After more than 3 years of working in an established company, I moved to a startup with a different industry. It’s been 6 months and all I can say is: It feels like an effing roller coaster.
I still remember the farewell moment back in February, along with the emotions and dilemma I had— the dilemma that I know a lot of people experience: should I stay in this company and chill or jump start my career in the startup universe?
While the majority of people still perceive big corporations as the best place to work because of their big names and promising compensations, I decided to leave because of 1) I’ve been working on the same thing for the last 2 years and I need a new challenge, 2) I want to be exposed in different industries, 3) I believe startup environment will offer a great opportunity to learn and grow, 4) “Move to startup in different industry after 3 years” is my career plan statement in 2016, and last but not least, 5) I got a good offer.
As someone who is (still) in the stage of finding the best environment to grow, I regularly assess how a company with its nature and culture fit my personal development needs. Throughout my 6 months of employment, I realize that startup has some bottom lines. That being said, with ever-changing responsibilities and sometimes undefined expectations, working in a fast-paced environment may not be your cup of tea.
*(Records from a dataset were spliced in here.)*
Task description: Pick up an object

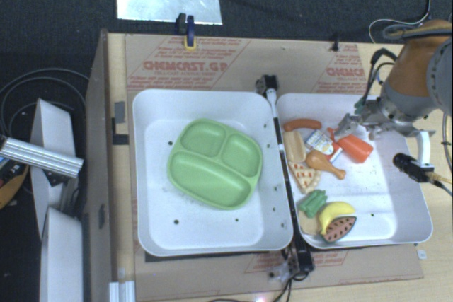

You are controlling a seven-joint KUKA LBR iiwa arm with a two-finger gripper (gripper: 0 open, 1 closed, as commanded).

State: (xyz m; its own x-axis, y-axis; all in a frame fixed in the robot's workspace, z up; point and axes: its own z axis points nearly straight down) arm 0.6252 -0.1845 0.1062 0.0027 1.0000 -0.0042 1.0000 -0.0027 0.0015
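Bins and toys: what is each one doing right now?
Left bin: holds the green tray.
Green tray: lying flat, right way up.
Right bin: holds the toy food.
Hot dog: lying flat.
Drumstick: lying on its side.
Banana: resting by the watermelon slice.
End effector: above the right bin.

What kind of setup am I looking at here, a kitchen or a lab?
Likely a robot lab test bench, not a kitchen: two white bins on a board, toy food in the right one, a green tray in the left, loose cables on dark carpet.
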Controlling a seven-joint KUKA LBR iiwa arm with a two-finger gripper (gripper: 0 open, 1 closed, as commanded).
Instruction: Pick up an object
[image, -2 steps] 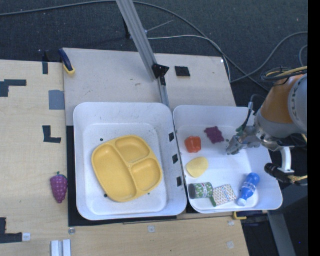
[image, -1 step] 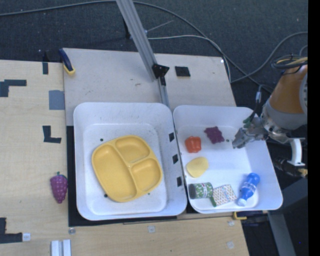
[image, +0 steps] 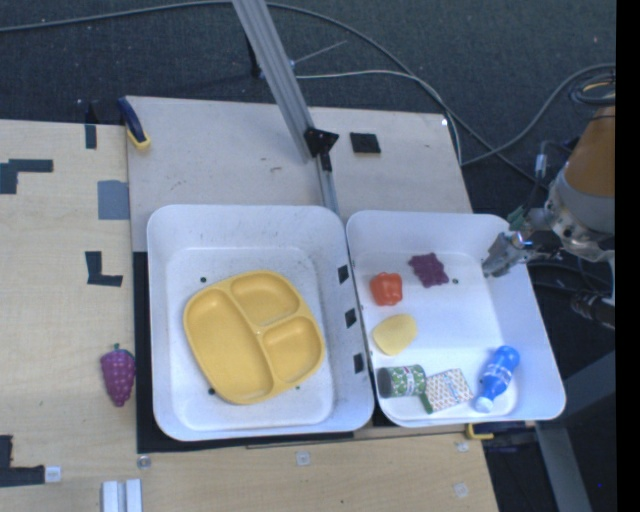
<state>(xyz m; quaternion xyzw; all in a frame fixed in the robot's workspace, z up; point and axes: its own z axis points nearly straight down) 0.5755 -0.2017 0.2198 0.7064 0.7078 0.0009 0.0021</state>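
Gripper hung over the right bin's upper right edge; you couldn't tell its opening, and nothing showed in it. Purple piece lay nearest, with red piece, yellow piece and blue bottle untouched. Pickup not yet started.

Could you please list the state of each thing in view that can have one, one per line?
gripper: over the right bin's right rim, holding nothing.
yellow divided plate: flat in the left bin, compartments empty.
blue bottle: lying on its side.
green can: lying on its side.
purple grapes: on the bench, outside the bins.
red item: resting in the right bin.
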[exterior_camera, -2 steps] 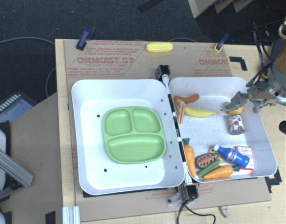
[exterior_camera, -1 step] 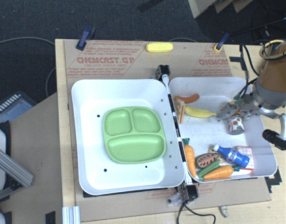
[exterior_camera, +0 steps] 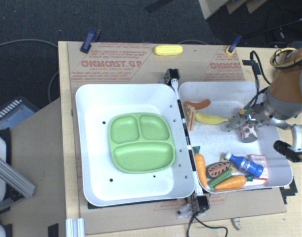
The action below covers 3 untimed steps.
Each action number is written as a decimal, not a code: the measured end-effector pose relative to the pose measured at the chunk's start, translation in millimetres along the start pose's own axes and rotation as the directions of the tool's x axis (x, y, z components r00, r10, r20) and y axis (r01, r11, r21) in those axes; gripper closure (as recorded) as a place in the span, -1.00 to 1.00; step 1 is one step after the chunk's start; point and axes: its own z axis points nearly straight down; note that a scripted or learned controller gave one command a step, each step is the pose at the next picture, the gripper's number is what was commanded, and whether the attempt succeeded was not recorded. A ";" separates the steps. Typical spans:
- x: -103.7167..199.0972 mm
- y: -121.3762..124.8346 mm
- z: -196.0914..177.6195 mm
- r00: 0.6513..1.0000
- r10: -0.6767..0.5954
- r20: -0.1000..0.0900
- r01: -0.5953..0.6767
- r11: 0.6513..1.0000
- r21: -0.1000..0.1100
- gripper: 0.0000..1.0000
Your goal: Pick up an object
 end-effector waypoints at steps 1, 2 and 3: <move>-0.2 0.7 -10.5 1.000 0.000 0.002 0.000 1.000 -0.003 1.00; 83.3 52.0 -38.9 1.000 -0.002 -0.001 0.002 1.000 -0.005 1.00; 162.8 24.6 -100.8 1.000 -0.002 -0.001 0.002 1.000 -0.003 1.00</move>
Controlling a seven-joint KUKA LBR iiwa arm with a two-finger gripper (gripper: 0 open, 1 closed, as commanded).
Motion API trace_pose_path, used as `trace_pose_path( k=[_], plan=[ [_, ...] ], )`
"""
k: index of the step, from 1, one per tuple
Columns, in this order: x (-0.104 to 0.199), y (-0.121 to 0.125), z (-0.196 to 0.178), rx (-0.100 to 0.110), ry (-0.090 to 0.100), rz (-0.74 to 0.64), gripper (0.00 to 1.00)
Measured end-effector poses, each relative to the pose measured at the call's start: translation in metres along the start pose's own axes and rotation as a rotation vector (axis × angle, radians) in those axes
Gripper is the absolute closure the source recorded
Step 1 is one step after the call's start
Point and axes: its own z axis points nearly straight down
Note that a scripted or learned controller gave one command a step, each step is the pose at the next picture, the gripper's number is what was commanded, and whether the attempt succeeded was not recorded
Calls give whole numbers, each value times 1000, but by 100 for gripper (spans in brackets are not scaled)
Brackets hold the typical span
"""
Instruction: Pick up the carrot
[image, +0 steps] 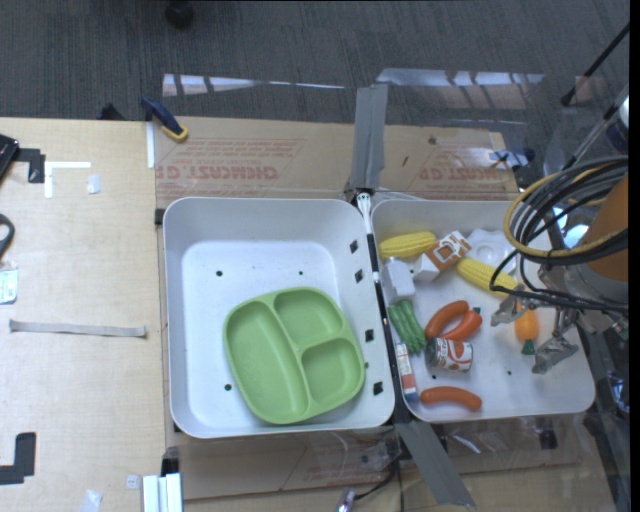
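Two-finger gripper (535, 338) over right white bin's (575, 395) right side, fingers spread, not pinching anything; small orange carrot (526, 324) just beside them.

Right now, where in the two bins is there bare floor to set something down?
Left bin: bare floor behind and left of the green tray. Right bin: a bare patch at the front right, between the front sausage and the gripper. Its left and middle are crowded.
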Motion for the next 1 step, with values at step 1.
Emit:
trace_pose_path(
  k=[1],
  plan=[
    [-3,0,-10,3,-4,-2,100]
  ],
)
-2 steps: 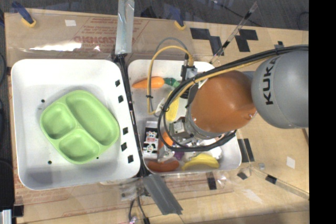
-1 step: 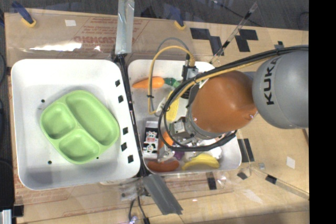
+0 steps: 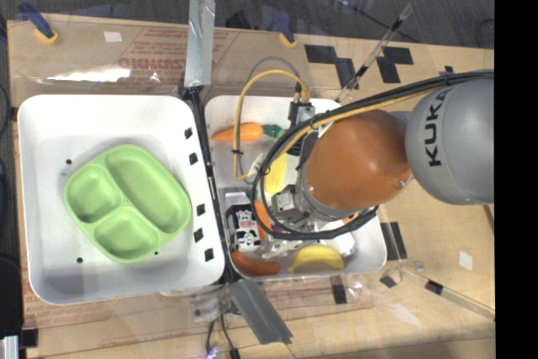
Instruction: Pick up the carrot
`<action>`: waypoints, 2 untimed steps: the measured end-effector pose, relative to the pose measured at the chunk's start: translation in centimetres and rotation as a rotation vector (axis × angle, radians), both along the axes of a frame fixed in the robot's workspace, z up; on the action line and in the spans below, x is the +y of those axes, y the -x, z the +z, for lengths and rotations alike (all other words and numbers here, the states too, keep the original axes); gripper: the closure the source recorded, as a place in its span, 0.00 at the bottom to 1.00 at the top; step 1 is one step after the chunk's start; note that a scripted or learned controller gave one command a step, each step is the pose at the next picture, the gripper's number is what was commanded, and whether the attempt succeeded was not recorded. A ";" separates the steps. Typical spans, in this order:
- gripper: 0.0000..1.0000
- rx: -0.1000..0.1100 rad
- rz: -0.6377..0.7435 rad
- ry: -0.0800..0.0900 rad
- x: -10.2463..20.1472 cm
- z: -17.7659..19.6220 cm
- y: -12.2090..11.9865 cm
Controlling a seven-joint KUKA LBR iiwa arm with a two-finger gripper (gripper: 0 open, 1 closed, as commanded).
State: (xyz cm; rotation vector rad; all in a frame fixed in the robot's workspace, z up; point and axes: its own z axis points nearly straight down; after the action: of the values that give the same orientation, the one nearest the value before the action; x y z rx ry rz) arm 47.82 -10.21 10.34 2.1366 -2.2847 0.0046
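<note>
While arm hovers, carrot lies apart

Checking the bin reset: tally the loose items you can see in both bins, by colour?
Green: 1, the divided plate in the left bin
Orange: 1, the carrot in the right bin
Yellow: 1, item at the near edge
Red-brown: 1, item beside it
Total: 4; the arm hides more of that bin.
</note>
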 end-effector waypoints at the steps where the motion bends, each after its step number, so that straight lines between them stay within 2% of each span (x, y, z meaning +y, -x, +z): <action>1: 1.00 -0.010 0.228 -0.013 6.6 8.9 -3.3; 2: 1.00 0.000 0.675 -0.016 -1.5 5.1 0.2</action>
State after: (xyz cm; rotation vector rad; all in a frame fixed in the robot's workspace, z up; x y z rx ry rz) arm 47.61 -11.71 15.44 2.7832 -1.4537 -0.0066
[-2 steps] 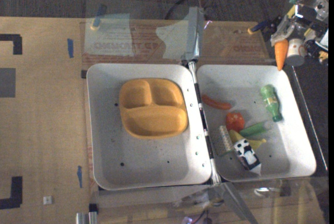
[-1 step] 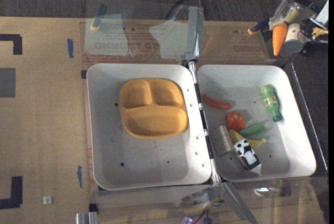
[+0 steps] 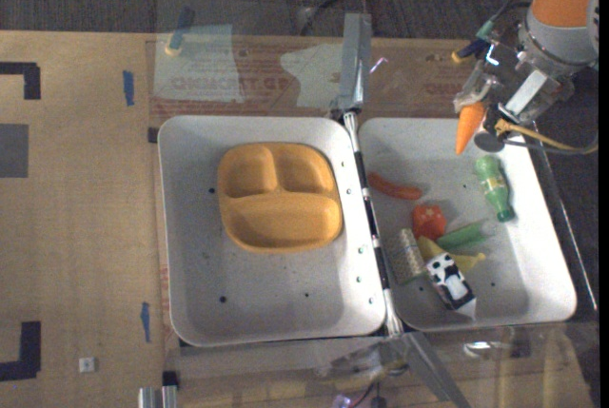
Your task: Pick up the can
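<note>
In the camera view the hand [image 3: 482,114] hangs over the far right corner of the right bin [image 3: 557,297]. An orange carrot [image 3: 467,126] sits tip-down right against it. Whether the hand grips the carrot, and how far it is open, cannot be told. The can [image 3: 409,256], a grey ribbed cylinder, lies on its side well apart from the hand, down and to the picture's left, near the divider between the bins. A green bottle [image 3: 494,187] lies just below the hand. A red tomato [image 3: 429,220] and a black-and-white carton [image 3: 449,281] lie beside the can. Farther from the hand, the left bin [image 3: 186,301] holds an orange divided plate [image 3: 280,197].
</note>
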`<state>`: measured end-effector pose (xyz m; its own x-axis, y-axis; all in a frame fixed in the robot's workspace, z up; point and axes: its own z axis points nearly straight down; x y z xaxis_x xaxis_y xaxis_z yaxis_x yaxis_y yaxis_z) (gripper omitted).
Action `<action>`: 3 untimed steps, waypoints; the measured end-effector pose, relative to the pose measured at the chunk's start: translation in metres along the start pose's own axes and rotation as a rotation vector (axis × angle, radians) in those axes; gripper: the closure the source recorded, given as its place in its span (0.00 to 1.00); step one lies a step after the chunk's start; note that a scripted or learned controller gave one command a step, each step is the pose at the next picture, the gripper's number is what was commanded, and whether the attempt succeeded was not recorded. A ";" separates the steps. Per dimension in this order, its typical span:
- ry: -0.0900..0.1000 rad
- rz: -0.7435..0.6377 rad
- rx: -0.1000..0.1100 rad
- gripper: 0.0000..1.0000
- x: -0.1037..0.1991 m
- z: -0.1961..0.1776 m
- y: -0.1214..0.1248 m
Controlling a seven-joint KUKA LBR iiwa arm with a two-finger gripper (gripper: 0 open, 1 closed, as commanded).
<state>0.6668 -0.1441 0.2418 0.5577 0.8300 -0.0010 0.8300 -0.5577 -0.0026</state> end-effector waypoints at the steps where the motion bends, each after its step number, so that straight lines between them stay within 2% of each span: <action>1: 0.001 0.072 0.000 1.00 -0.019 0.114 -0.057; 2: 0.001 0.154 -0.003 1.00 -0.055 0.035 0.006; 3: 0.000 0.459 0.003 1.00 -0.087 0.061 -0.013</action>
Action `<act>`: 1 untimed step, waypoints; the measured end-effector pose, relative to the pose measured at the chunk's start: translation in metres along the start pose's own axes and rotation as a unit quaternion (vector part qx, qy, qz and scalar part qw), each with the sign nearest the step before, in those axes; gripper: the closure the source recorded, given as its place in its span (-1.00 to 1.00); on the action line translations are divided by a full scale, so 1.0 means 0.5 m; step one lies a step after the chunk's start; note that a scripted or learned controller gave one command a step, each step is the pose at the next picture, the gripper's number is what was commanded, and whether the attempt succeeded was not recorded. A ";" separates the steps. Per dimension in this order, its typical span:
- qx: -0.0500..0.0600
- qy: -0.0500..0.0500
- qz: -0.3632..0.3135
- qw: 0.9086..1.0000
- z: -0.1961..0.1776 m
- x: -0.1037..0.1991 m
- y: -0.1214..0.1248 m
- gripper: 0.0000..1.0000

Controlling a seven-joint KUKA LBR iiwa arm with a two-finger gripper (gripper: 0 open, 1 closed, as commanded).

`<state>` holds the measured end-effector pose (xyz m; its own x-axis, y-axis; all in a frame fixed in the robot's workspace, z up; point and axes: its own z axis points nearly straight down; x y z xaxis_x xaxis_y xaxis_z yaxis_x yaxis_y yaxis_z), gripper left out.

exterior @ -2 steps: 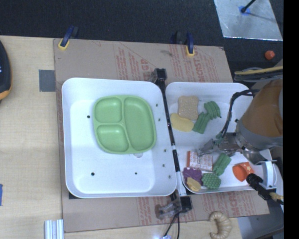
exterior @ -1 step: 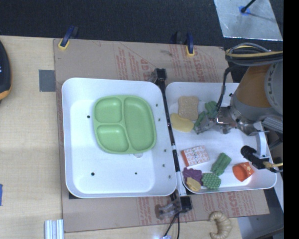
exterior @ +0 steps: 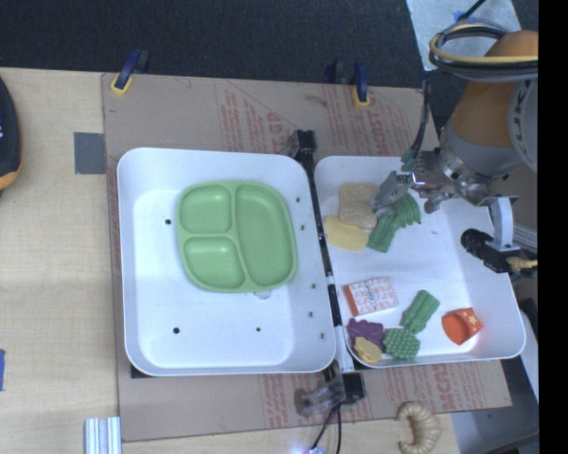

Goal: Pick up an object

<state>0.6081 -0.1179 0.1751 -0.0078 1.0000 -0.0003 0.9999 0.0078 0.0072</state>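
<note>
Gripper (exterior: pixel 399 193) low over right bin (exterior: pixel 511 343), far end, at top of dark green toy (exterior: pixel 390 223); whether anything is clamped, cannot tell (metal parts blur together). Green toy lies touching yellow piece (exterior: pixel 346 234) and tan slab (exterior: pixel 357 202). Near edge crowded: red-white packet (exterior: pixel 370 295), green cactus-like toy (exterior: pixel 418 310), purple piece (exterior: pixel 364 330), orange block (exterior: pixel 462 324). Bare floor mid-bin. Left bin (exterior: pixel 142 253): green divided plate (exterior: pixel 237 235), open margin round it.
</note>
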 end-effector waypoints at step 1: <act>0.008 0.000 0.003 1.000 0.142 -0.044 0.006 -1.00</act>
<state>0.6119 -0.1400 0.1044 -0.0024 1.0000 -0.0002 1.0000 0.0024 -0.0091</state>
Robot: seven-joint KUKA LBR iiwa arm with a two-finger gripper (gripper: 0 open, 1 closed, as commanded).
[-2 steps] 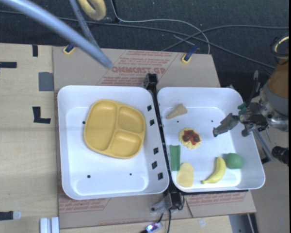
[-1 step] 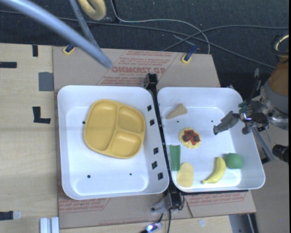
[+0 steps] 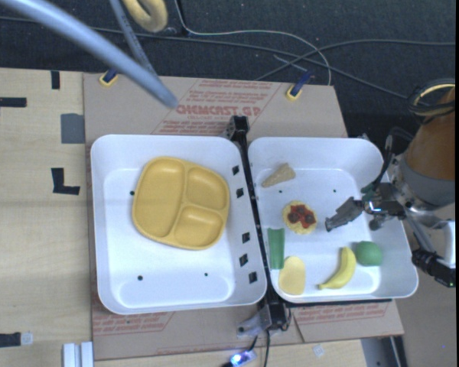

Here’s why,
So Many Hats, So Little Time
I was the 18th employee who joined the company. And with limited resources on the company (so typical startup isn’t it?), we have to manage everything and juggling between one hat to another. It is actually quite common for startups to operate in a small team and limited human resources. Consequently, startups often require their employees to be versatile because in several cases, there are tasks to finish, but the company doesn’t have a dedicated team yet to handle it.
Startups often provide opportunities for their employees to explore various roles and responsibilities which may or may not be related to each other. These opportunities are totally valuable for individuals who need to see how the business truly functions.
However, startups couldn’t wait for the employees to master the new field first. They expect the employees to be versatile and learn those new tasks while doing them. Even in several cases, the company will discharge the employee who fails to deliver what the company expected before their probation period end.
Career Path (Might Be) Exists— But Only If You Make it Happen
In many startups, the career path is often highly flexible. It doesn’t follow conventional rules where someone has to serve a specific length of tenure to get promoted. Instead, it gives more opportunities for someone who has extraordinary competence to get promoted.
But in my company and many other startups (especially those in very early stage), they often don’t have clear career paths for the employee yet. In that case, it’s better for us to know what we want to achieve and fight for our ideas and career goals. Because if we just follow the instructions and aim to only complete every task given to us it may cause us career stagnation.
Startups can be an ideal place to learn and gain experience. I can say that the most exciting things to work in startups are the opportunity to work with like-minded people from different expertise and background. While it can feel like a rollercoaster at times, the opportunity to learn, grow and be successful outweigh the potential drawbacks that make it a worthwhile career move.
It’s true that startup life may not be for everyone. The same way corporation, government, and non-profits also may not be for everyone. Every sector and industry has its own traits, including the opportunities and challenges it may offer. Thus, it is our job to understand ourselves and know which environment is most suitable for us so that we can develop our potentials to the fullest.